Below is a block of records. Copy every line in it that contains the word "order".

**SOURCE RECORDS**
==============================
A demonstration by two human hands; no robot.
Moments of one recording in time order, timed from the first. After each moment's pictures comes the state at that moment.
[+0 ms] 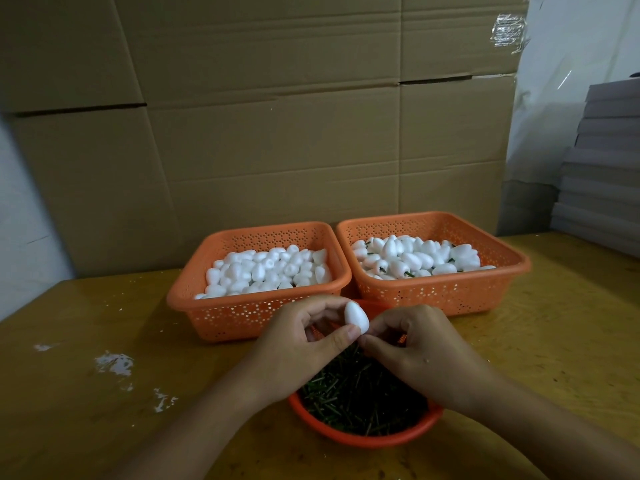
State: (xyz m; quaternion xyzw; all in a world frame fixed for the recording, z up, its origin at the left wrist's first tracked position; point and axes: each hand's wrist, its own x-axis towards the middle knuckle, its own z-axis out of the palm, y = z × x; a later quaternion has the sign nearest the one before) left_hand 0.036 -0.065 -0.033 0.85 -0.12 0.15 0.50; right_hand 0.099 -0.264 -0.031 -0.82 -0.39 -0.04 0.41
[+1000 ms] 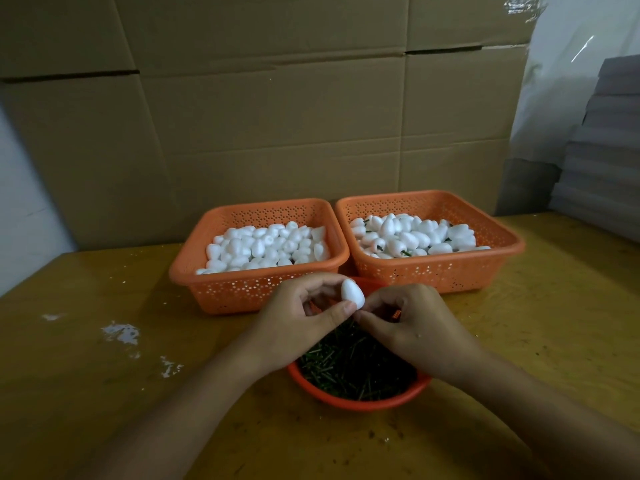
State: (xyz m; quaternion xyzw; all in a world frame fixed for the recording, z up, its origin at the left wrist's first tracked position) left_hand 0.035 -0.067 -0.031 0.83 -0.11 0.14 0.53; right_hand 0.098 -0.264 -0.030 -0.82 -0.38 -0.03 0.42
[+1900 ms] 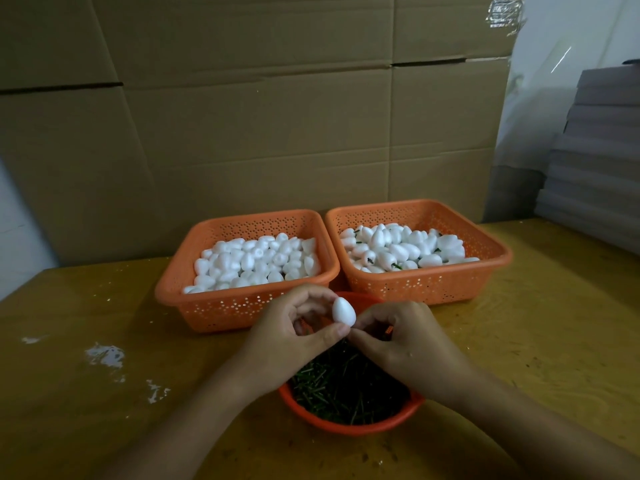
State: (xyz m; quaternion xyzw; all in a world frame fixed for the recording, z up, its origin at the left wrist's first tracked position) left_hand 0.036 -0.067 -0.032 0.83 -0.10 0.14 0.54; right_hand 0.099 -0.266 -0.032 -0.82 -0.37 -0.03 0.43
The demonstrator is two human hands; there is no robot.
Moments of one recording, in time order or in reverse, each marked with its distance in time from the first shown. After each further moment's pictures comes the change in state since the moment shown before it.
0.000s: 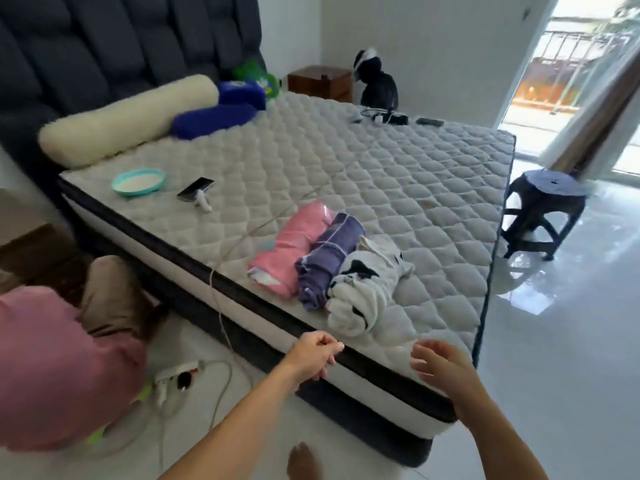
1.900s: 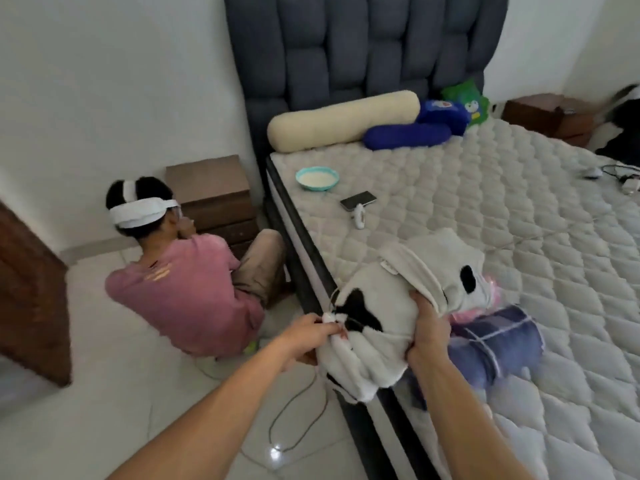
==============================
**TASK ANSWER**
Moments of one recording in time order, timed from the first. After each moment's pictures comes the state at that moment.
Moments of one recording, in time order or in reverse, each marked with its distance in time from the first shown. After each further moment's pictures comes the change in state since the moment shown before it.

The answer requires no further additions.